Print nothing but the lines below starting at the line that holds "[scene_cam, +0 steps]" and ending at the line that holds "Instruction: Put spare", including both, each exactly as written.
======== Source records
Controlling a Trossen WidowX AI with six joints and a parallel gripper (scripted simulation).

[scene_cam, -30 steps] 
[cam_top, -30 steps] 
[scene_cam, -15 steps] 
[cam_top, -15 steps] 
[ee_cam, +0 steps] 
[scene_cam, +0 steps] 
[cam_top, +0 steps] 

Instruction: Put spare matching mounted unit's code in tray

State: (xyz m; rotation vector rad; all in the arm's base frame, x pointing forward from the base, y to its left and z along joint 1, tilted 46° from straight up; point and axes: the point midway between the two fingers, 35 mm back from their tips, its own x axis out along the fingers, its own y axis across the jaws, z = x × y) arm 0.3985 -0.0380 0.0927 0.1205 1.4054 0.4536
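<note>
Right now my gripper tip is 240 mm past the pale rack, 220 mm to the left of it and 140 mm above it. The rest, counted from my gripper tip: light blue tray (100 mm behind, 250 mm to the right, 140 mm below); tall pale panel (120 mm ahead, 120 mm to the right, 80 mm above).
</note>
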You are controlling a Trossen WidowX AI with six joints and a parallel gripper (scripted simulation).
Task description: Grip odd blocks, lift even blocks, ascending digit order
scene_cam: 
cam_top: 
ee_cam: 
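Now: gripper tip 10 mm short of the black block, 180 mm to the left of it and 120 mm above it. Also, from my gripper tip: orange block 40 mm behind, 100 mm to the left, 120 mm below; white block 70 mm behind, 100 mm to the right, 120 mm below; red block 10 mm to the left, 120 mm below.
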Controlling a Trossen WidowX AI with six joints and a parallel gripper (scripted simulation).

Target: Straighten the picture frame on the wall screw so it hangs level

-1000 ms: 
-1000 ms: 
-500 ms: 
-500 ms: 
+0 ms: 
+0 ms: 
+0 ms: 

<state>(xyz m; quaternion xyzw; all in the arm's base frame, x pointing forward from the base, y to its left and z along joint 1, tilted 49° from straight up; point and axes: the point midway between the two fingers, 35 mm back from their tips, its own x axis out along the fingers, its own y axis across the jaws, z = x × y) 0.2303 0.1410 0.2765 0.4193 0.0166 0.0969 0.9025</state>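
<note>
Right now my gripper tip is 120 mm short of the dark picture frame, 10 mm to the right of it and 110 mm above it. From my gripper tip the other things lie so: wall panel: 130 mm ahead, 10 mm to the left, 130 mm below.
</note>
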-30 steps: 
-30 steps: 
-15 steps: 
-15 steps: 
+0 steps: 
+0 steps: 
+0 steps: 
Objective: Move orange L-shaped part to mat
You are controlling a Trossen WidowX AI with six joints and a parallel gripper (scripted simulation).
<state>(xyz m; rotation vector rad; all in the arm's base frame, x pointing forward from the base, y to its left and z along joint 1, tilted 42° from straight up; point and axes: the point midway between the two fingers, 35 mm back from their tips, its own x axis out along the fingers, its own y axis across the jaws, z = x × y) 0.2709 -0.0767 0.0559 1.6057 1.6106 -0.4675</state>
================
Answer for the task:
[scene_cam, +0 steps] 
[cam_top, +0 steps] 

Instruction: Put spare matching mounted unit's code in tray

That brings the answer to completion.